Are we on the precipice of building multibillion dollar computational biology driven biotech companies? What might they look like and what breakthroughs are needed to get there?
The answer is yes. If you were to ask this question a year ago, the answer may have been different but now we see Schrödinger and Relay Therapeutics achieving multi-billion dollar valuations after IPO and other companies raising hundreds of millions per company to grow their businesses. There is no doubt that we will see this grow into possibly a trillion dollar economy as there is nothing more important and demanded by the people then health. Nowadays my biggest worry is high valuations investors are giving companies in this field. Insilico Medicine is one of the pioneers and technology leaders in this industry and have pretty good understanding of the competitive landscape. But when I see companies that do not have even a half or the technology base and value or even companies that form from scratch to go after an unproven idea raise hundreds of millions of dollars at valuations that are many times higher than ours, it makes me worried. In the traditional pharmaceutical paradigm, around 90% of all projects fail. And I am worried that if it happens to many of the overvalued AI companies it will affect the companies that worked very hard, invented new technologies, supported the claims with publications, and focused on rigorous experimental validation.

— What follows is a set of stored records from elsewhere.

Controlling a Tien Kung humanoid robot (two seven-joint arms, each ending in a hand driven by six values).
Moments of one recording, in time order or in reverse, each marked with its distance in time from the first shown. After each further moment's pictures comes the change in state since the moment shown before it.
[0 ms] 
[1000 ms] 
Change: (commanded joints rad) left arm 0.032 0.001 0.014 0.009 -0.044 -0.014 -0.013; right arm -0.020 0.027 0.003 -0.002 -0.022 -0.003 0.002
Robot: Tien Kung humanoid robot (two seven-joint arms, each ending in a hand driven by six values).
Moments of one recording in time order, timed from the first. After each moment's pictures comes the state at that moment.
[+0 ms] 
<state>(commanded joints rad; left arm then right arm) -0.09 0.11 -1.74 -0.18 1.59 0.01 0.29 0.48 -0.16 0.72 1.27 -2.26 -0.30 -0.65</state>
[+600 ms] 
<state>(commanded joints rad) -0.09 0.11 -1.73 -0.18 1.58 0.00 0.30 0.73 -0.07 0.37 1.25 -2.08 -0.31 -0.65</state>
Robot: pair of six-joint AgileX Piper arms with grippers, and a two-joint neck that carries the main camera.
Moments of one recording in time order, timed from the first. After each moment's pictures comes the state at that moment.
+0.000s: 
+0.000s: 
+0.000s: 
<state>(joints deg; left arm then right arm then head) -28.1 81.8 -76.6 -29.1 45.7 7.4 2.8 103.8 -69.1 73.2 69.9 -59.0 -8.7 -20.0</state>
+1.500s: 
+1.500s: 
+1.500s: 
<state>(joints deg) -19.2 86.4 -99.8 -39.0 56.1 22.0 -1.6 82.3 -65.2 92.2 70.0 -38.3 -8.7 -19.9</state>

In terms of the breaktroughs, most of the technology we need to accelerate is already there. It is now up to clinical validation to check how it worked. In my opinion, the most exciting area for companies like ours is combination of AI with robotics technologies in both chemistry and biology, and I am working a lot in this area. But this area is also very risky. We are partnering with many robotics companies to see which approach works best and there is very rapid progress in this area. The problems with robots is that if you selected the wrong robotic system and someone came up with a better one, you are stuck with the old hardware that nobody needs. So we need to see more centers for collective use of robotics technology and we are very happy that we managed to engage with and help shape some of these centers.